UC San Diego

For magnetic confinement fusion reactors, physical sputtering of the plasma-facing materials (PFMs) can influence the lifetime of PFMs and the migration of impurities. During plasma exposure, the surface morphology of a PFM can be modified, resulting in the formation of complex submicron-scale structures. This dissertation demonstrates how such modifications can influence physical sputtering of PFM, the subsequent transport and migration of the physically sputtered impurities. In Chapter 3, the microscopic cone structures that can spontaneously form on a Cr surface physically sputtered by He plasma are studied in the PISCES-A linear plasma device with hyperspectral imaging measurements and in simulations couple SDTrimSP and GITR codes. Due to line-of-sight redeposition of sputtered Cr atoms onto cone structures, the effective sputtering yield is reduced, and the angular distributions at smaller angles with respect to the macroscopic surface normal is enhanced. In Chapter 4, the influence of fuzz structures on physical sputtering of Mo by He plasma is studied using the similar methods. While sputtering yield reduction due to the line-of-sight redeposition in the fuzz layer is confirmed, fuzz structures do not influence the angular distributions of sputtered Mo significantly. According to the depth profile of the differential sputtering yield from the simulations, a simple analytical model that characterizes the fuzz layer by a single collision mean free path is proposed, which successfully explains the effect of fuzz on physical sputtering. In Chapter 5, how angular distributions of physically sputtered W influence migration of W in the ITER divertor region is conceptually studied using ERO 2.0 simulations.
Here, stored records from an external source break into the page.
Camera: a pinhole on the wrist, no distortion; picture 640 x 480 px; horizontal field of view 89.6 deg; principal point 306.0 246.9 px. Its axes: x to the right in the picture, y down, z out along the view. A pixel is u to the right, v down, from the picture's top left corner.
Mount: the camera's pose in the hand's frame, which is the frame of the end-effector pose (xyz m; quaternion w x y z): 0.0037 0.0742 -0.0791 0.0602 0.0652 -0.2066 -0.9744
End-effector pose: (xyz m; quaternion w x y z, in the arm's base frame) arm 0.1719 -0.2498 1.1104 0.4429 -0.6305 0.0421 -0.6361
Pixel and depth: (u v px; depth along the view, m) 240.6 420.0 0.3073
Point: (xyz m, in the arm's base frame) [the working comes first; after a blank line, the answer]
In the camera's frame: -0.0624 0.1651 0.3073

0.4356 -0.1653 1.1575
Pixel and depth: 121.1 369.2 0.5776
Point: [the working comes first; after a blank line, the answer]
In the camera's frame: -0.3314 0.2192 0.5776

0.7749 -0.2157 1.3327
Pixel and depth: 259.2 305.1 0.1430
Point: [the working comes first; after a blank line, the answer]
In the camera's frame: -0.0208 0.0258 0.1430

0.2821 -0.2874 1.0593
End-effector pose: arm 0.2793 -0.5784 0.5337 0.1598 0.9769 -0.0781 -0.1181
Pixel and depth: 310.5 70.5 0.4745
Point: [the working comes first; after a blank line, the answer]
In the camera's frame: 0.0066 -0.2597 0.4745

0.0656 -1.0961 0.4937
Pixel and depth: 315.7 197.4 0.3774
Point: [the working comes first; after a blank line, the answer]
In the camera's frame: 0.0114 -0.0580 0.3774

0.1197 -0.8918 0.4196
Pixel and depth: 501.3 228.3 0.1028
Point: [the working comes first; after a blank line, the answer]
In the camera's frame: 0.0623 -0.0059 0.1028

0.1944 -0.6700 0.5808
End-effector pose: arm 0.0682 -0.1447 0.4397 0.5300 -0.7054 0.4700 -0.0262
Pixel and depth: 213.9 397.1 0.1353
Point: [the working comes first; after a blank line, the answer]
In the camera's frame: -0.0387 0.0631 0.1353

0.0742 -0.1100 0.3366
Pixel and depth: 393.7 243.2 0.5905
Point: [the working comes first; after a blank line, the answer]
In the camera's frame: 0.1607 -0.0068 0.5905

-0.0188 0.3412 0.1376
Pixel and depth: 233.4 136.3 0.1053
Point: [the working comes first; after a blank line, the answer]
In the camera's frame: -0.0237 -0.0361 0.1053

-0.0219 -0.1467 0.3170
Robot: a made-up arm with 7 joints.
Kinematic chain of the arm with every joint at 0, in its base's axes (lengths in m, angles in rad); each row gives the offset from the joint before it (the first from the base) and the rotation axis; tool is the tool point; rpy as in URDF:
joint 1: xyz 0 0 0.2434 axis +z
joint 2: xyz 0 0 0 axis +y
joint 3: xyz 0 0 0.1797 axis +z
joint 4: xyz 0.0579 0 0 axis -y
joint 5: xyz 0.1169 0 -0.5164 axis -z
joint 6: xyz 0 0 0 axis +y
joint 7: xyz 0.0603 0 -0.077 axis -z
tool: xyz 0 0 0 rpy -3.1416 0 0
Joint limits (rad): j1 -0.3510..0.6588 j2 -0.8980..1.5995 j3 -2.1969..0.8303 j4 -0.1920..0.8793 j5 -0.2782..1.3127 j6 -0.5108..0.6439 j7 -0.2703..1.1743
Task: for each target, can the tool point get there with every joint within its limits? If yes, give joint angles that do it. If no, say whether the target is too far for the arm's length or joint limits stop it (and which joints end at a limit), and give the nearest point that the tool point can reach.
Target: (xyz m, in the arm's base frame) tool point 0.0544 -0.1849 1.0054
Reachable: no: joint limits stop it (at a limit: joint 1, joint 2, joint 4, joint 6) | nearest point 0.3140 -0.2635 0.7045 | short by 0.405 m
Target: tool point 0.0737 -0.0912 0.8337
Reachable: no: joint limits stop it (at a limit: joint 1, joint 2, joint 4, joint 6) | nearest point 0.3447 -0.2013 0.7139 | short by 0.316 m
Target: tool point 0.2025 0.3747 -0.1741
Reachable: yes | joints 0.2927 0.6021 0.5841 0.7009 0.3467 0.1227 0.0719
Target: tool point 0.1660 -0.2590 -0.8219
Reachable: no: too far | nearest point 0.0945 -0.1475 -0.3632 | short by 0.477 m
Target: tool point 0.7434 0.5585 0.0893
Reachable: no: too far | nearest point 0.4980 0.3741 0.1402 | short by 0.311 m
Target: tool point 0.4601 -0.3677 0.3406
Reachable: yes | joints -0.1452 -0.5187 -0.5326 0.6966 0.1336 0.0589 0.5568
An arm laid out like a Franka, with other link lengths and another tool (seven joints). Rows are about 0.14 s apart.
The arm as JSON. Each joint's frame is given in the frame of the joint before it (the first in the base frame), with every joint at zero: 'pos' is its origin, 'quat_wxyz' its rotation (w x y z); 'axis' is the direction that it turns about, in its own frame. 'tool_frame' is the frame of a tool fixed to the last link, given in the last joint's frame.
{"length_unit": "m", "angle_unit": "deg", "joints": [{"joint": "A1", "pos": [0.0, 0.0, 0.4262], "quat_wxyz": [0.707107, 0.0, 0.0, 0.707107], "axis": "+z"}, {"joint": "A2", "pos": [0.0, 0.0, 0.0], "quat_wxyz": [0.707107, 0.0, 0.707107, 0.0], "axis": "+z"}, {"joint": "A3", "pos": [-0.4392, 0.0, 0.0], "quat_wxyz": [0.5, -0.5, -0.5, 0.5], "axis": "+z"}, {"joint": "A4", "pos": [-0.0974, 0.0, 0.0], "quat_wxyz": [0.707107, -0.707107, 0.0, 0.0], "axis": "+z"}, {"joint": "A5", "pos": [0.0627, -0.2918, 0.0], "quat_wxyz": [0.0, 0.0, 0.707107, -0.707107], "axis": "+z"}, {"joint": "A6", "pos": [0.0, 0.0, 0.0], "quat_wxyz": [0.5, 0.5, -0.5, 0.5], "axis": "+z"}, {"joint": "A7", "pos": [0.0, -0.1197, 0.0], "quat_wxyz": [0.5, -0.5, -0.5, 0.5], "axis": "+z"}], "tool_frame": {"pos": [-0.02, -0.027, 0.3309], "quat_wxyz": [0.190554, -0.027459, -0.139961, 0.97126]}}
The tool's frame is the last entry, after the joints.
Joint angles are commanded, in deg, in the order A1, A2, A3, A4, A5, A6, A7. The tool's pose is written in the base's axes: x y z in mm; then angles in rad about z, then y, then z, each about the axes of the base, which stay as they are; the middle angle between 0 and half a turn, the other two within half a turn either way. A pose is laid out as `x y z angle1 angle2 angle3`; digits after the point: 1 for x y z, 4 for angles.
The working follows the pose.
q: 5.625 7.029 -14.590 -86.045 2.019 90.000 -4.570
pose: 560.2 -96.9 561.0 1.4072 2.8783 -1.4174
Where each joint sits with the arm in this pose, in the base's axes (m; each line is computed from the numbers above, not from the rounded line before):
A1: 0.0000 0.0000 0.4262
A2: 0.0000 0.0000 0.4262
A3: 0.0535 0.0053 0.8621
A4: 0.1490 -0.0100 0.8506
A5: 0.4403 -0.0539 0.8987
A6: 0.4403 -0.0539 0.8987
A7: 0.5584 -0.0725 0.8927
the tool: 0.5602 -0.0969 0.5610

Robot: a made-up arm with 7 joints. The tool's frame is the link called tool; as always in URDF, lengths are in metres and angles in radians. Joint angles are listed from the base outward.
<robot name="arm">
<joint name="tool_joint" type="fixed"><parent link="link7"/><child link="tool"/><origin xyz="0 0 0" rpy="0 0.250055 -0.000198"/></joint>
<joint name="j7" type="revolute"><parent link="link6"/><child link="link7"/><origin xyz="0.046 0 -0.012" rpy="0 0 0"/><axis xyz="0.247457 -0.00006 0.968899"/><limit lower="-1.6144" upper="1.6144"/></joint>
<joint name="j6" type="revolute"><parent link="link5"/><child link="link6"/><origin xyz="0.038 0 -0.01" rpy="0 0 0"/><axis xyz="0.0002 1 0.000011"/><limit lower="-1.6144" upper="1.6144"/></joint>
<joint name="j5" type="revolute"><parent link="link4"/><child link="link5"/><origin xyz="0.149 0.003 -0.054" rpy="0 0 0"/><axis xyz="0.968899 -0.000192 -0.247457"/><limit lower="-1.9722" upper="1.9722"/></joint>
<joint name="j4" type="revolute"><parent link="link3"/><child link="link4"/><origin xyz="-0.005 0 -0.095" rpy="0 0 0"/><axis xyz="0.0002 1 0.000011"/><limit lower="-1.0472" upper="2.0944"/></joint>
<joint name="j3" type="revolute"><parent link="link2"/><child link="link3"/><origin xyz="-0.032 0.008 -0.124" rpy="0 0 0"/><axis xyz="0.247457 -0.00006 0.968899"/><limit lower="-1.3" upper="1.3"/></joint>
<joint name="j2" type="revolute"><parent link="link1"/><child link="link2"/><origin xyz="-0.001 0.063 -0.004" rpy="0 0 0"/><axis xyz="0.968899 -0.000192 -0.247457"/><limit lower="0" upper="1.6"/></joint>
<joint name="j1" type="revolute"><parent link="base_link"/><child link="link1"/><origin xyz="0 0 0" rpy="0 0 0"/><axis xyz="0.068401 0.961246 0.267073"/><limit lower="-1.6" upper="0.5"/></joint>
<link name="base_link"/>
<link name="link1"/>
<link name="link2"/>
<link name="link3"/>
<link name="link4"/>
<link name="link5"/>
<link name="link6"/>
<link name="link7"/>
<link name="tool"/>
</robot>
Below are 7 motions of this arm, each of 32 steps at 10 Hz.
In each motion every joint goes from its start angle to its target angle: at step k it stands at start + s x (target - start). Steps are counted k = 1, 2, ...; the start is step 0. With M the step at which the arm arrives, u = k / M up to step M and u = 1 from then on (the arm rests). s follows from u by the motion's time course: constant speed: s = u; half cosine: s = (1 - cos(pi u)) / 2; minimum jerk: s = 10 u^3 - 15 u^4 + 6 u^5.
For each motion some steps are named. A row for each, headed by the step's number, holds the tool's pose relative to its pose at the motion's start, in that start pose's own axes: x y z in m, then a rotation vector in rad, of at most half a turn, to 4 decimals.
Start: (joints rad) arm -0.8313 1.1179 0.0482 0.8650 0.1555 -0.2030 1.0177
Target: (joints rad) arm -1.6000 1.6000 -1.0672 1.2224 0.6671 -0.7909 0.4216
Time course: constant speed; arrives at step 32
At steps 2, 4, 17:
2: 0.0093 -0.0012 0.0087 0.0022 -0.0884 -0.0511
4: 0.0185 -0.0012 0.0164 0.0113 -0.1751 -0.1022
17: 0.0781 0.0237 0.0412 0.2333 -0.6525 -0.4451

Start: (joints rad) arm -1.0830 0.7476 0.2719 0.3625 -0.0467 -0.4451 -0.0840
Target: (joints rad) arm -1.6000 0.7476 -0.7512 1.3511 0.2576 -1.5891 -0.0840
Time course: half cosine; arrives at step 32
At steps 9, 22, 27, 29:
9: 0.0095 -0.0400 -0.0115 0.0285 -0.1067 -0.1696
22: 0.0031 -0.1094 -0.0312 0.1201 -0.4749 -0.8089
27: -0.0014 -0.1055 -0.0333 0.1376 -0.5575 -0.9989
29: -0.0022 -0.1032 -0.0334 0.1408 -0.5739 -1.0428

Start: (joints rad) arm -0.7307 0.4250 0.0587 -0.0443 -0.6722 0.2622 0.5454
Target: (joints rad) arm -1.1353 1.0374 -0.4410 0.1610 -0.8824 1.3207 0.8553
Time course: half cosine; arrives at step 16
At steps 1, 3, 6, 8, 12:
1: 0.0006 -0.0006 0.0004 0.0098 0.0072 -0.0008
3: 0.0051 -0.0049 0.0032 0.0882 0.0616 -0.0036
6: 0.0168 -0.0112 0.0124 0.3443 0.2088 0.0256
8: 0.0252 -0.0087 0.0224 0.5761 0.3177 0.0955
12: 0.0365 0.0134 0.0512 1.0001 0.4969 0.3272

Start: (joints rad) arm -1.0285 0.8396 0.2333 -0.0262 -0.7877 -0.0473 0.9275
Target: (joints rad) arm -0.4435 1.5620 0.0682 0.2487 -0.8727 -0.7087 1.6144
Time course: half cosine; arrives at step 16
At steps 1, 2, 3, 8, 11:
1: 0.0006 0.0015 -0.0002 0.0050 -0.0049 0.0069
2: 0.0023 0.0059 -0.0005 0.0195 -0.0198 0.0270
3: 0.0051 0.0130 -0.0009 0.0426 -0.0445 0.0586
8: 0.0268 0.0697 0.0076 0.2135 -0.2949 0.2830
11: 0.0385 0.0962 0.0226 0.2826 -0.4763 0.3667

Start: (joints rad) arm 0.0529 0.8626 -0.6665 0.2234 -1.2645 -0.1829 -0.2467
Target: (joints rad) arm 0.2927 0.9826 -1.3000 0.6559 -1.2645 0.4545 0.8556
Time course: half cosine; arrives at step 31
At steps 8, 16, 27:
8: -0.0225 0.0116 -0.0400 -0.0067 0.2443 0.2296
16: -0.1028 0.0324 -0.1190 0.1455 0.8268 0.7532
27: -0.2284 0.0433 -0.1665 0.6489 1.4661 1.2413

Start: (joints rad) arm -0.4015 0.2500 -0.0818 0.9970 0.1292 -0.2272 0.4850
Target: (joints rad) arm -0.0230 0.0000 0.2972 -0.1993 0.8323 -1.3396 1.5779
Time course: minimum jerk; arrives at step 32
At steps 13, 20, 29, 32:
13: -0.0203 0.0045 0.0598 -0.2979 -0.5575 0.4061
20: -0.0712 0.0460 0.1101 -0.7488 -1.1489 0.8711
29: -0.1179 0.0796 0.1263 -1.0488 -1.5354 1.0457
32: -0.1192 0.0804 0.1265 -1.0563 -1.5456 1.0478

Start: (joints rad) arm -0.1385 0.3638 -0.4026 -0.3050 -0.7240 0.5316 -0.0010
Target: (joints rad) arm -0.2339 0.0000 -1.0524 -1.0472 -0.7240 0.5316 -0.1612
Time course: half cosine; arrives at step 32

When using simple idealized unidirectional distributions, the line-of-sight redeposition locations of W atoms clearly vary with the direction of the initial velocity. However, despite the differences between the angular distributions of W sputtered on a flat surface and on a fuzzy surface, the corresponding W deposition profiles look similar, since the suppression of neutral W atom population by ionization dominates the profiles, enhancing atomic deposition at locations closer to the strike points. From the results of this dissertation, the influence of surface morphology should be considered when studying physically sputtered impurities.